Wednesday, August 17, 2011

The Wild Outdoors



Dear Laney,


Lots going on around here lately - most of it in the yard. So here's a fun little round-up:


1) Manipulation in Miniature: When you want to be picked up, you don't say, "Up." No, you stand at my feet and throw your arms in the air and insist, "Mom! I wanna hold you." Like you're doing me a big favor. It's really a masterful PR maneuver, and I applaud you for it. So at least 9 times out of 10, I pick you up. After all, who could say no to this:




2) Hide and (Pretend to) Seek: You hide, and I pretend to guess, "Where's Laney? Is she at school? Is she in the car? Is she in her room?" And the whole time, you're giggling. Either you think you're actually invisible, or you think I'm a big honkin' idiot. Either way, it's hysterical. Just ask the girl behind the curtain.

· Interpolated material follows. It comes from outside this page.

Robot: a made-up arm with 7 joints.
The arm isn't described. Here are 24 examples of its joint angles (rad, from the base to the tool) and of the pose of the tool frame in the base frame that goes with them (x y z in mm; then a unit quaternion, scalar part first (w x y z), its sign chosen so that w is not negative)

3) Drunk Olympics - If reality television continues on its current trajectory, there will soon be a sports spectacular called Alcoholympics. Contestants will have to blow a .19 on a breathalyzer just to compete. I'm not saying it's a good idea, but if it happens, I imagine it will look a lot like the clip below. It occurs to me I may have accidentally produced a pitch reel for Fox. Forgive me, Lord.




4) Dads are Different: Dads think it's funny to teach you how to do stuff like this. Apparently.




5) A Fine Distinction: You should love your slide, but you shouldn't LOVE your slide.